EXERCISE DIRECTIONS: What is needed here is an exact repetition of the records below, beginning at the line that has "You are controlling" and stopping after the line that has "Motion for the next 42".

DATA EXTRACT:
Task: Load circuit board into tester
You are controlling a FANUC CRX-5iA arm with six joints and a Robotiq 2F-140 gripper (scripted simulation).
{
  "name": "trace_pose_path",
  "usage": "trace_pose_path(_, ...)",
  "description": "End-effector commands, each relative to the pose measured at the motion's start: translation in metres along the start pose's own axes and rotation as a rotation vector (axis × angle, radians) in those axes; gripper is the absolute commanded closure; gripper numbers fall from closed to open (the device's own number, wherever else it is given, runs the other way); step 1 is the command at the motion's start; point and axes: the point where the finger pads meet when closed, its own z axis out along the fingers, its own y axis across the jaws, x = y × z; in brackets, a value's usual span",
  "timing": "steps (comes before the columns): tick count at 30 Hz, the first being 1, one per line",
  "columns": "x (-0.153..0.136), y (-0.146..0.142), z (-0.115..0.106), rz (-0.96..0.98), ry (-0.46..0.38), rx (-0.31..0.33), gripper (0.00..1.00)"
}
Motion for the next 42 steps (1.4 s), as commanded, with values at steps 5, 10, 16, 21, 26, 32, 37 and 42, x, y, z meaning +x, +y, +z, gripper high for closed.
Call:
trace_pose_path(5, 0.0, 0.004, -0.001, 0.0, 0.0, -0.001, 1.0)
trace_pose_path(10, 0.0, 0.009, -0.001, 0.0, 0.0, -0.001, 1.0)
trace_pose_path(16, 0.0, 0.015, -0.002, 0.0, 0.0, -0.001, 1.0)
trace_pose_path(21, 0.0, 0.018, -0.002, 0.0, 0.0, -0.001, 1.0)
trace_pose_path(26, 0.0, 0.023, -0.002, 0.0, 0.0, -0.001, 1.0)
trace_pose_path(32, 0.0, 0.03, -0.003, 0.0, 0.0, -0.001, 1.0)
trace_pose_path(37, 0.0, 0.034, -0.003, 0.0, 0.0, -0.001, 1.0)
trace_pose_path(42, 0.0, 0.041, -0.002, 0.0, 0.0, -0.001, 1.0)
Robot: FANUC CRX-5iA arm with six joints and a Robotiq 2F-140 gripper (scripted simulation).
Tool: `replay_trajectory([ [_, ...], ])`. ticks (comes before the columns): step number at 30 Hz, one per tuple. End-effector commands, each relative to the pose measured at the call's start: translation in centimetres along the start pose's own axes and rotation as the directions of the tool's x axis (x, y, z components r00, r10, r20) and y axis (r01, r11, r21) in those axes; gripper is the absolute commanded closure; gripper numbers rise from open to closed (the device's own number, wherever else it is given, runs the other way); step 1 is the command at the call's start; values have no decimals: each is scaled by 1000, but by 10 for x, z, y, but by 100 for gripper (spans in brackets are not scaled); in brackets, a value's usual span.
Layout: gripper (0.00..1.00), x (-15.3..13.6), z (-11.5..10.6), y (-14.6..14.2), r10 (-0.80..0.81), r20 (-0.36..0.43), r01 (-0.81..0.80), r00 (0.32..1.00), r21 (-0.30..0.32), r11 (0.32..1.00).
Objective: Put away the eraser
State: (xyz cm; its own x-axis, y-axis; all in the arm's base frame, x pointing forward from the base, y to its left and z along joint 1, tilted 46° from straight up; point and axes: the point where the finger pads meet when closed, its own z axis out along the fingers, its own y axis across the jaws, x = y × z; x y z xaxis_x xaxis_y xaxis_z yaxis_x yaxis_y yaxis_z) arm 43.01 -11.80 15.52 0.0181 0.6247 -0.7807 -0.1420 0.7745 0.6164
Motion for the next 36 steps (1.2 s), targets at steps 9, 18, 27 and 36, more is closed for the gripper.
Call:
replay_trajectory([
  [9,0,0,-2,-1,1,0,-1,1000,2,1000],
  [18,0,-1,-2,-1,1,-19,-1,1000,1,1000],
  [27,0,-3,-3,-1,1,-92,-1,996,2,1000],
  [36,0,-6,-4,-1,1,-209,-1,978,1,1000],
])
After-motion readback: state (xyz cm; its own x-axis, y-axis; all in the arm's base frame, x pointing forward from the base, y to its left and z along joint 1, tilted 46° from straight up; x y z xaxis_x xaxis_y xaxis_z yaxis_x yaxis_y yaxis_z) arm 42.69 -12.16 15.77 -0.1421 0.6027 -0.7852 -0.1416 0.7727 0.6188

WRITTEN ANSWER:
You are controlling a FANUC CRX-5iA arm with six joints and a Robotiq 2F-140 gripper (scripted simulation).
{
  "name": "trace_pose_path",
  "usage": "trace_pose_path(_, ...)",
  "description": "End-effector commands, each relative to the pose measured at the motion's start: translation in metres along the start pose's own axes and rotation as a rotation vector (axis × angle, radians) in those axes; gripper is the absolute commanded closure; gripper numbers fall from closed to open (the device's own number, wherever else it is given, runs the other way); step 1 is the command at the motion's start; point and axes: the point where the finger pads meet when closed, its own z axis out along the fingers, its own y axis across the jaws, x = y × z; in brackets, a value's usual span",
  "timing": "steps (comes before the columns): tick count at 30 Hz, the first being 1, one per line",
  "columns": "x (-0.153..0.136), y (-0.146..0.142), z (-0.115..0.106), rz (-0.96..0.98), ry (-0.46..0.38), rx (-0.31..0.33), gripper (0.00..1.00)"
}
Motion for the next 42 steps (1.4 s), as commanded, with values at steps 5, 10, 16, 21, 26, 32, 37 and 42, x, y, z meaning +x, +y, +z, gripper high for closed.

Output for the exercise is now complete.